*** Opening of Dataset excerpt ***

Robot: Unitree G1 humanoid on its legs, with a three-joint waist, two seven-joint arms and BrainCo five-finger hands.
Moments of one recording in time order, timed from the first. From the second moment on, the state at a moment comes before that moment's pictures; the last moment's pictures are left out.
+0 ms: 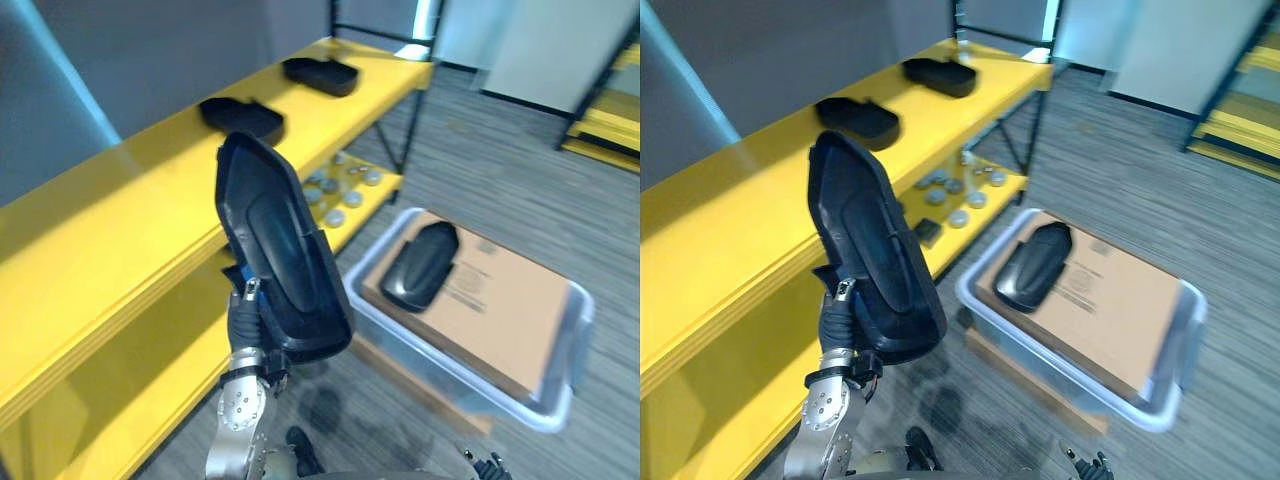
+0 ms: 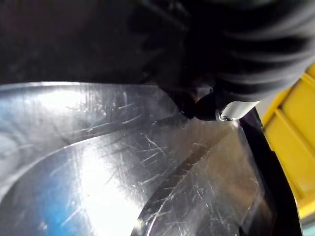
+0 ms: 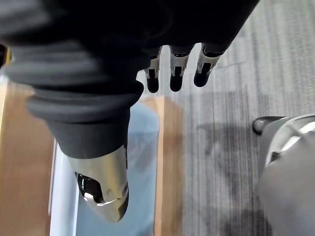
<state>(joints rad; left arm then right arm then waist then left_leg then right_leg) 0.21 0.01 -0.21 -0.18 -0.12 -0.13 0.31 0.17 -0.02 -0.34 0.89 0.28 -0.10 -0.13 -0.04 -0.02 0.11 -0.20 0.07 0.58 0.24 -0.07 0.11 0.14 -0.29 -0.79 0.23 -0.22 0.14</state>
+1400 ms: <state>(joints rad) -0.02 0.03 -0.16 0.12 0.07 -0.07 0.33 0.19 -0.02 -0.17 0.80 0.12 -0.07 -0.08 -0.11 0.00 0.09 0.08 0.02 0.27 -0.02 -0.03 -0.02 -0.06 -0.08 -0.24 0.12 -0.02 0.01</state>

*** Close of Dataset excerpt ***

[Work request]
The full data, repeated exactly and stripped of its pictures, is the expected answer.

[Answer to this task]
Robot: Unitree G1 humanoid on its legs, with a three-joint waist, two seven-joint arms and BrainCo five-finger hands.
Moments of one recording in time order, timed from the first. From the second moment on, the state at a moment comes before that moment's pictures; the last moment's pictures are left out.
+0 ms: 
+0 ms: 
+0 ms: 
<state>(joints rad; left arm then right arm then waist then left_leg then right_leg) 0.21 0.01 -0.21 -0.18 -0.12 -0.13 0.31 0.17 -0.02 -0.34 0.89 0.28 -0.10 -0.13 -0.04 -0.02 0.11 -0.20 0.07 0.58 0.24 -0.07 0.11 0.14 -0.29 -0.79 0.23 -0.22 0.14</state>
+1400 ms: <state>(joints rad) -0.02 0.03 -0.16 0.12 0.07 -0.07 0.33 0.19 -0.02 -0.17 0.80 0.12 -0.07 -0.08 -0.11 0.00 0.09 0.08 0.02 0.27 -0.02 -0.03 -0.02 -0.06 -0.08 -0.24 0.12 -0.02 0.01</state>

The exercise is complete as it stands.